When you copy the material below, keep every line exact and leave each picture out.

=== Data shown ===

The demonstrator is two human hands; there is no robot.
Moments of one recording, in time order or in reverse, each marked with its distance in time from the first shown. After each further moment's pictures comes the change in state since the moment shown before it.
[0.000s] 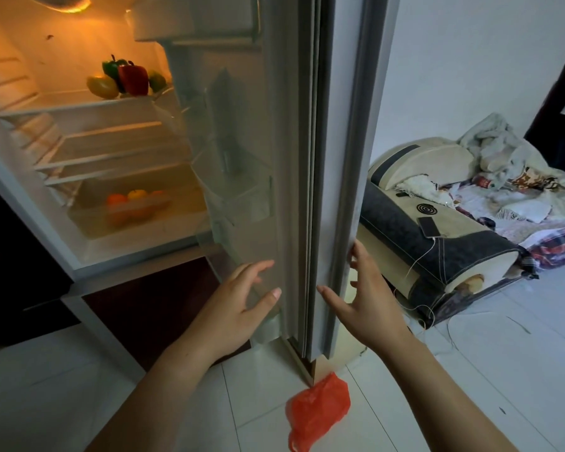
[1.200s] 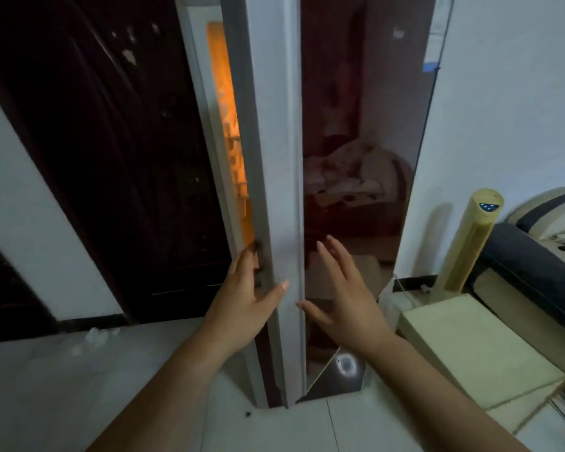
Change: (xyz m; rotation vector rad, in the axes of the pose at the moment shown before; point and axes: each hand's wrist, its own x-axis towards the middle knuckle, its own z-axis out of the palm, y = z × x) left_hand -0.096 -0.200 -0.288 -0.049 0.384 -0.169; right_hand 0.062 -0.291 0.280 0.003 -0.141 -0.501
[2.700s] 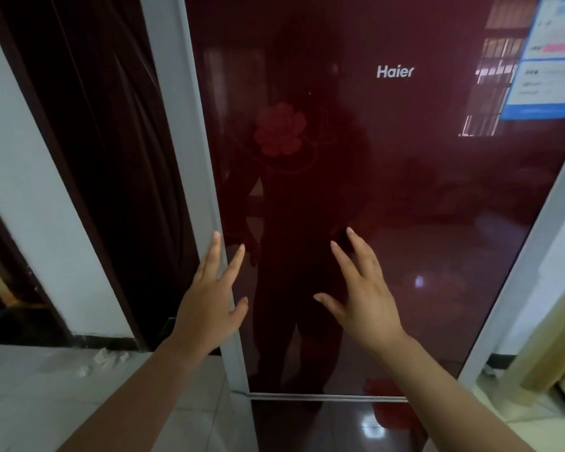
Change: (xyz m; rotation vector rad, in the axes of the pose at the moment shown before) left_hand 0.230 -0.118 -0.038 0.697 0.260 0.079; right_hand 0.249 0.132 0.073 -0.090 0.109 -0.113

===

» Answer box:
The demonstrator is two human hands; there is no robot.
Moments of one recording, in time order or in reverse, each marked with its distance in time from the first shown. After each further moment's pictures comes the change in state since the moment shown before it.
[0.000s] 
[1.200s] 
Change: (xyz m; rotation vector rad, in the axes of the pose at the moment shown before; point and axes: each hand's wrist, its own x-axis towards the middle knuckle, its own z-axis out of the palm, y = z × x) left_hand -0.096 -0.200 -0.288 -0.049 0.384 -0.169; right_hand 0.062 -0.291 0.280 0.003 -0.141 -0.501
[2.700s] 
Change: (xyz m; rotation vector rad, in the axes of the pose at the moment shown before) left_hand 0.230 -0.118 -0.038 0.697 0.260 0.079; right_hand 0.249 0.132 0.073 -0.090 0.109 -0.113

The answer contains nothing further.